Queer gothic and Orlando on BBC Radio

Holly James Johnston at Strawberry Hill House
Holly James Johnston (2019, DPhil English) has featured in two radio BBC Radio broadcasts.
The programme Sunday Feature: Queer Gothic on Radio 3, presented by Sarah Waters, explores the queer roots of gothic literature and architecture on location at Horace Walpole’s home in Twickenham, Strawberry Hill House.
During the programme, listeners hear sections of Holly’s LGBTQ+ visitor tour of Walpole’s eighteenth-century home, which he referred to as his “little Gothic castle”. Walpole was a writer and collector, and the author of The Castle of Otranto, the first gothic novel.

Strawberry Hill House (Photo credit: Tony Hisgett)
As part of the tour, Holly takes visitors through the building, bringing attention to the location and architecture of the property. She explains how the property was developed by Walpole over a 30-year period and introduce Walpole’s “Committee of Taste”, which was comprised of himself, Richard Bentley and John Chute. The programme describes the various areas of the house and their unique design, which sparked a tradition of queer Gothic style. Visitors also move through Horace’s bedchamber, where he had the dream that inspired The Castle of Otranto, an outlandish tale of ghosts and supernatural occurrences.
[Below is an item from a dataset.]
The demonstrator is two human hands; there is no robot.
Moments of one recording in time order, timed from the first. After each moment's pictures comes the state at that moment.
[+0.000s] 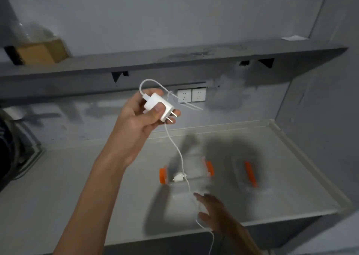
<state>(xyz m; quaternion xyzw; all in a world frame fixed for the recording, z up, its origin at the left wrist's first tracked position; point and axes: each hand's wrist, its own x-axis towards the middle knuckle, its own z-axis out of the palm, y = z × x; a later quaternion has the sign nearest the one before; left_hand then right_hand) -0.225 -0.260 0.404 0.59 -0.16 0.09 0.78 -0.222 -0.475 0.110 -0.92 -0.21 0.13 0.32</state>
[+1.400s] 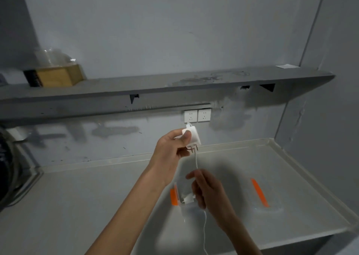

The Long Gallery in Strawberry Hill House (photo credit: Gary Ullah)
Speaking about Walpole’s design choices, Holly said: “By channelling sexuality and queer desire and mediating it through art and architecture, you create a veil around it. It becomes a coded language through which queer men could freely talk to one another but if you didn’t have those same affinities and sensibilities, you weren’t privy to it.”
Holly has also written a piece for RIBAs Revisiting the Collections blog titled The queer aesthetics of Strawberry Hill House.
Holly also features in Three Transformations of Virginia Woolf: Gender, the third of three episodes within the BBC Radio 4 Artworks series. During the episode, Fiona Shaw explores the writer’s defiance of gender norms. Having been introduced to Woolf’s Orlando by an English teacher as a teenager, Holly named her drag king persona after the character.

Orlando by Henri T Art
She said: “I really wanted to carry the spirit of Orlando, that irreverence and playfulness, into my own drag practice. I think what’s appealing about drag is you can embody characters and modes of either masculinity or femininity that you wouldn’t otherwise have access to in your everyday life.”
Holly also shares her interpretation of the moment of Orlando’s change of sex within the novel. She said: “The novel’s most queer act, this change of sex, is represented in a way that might surprise us as readers. There is no fixation on the body or genitals and, in fact, Orlando’s own reaction guides our reaction as readers. So, she wakes up, she looks at herself in the mirror, and she goes to her bath.”
Holly James Johnston is a writer, presenter, and performer. She has presented short films for Tate, The National Gallery, the V&A, and The National Trust, led a course at the V&A titled “The Queer History of Art” and created the queer history podcast “Into That World Inverted” alongside Dr Diarmuid Hester. Holly completed her undergraduate degree at University College London, before coming to Univ in 2019 for her Master’s and DPhil in English.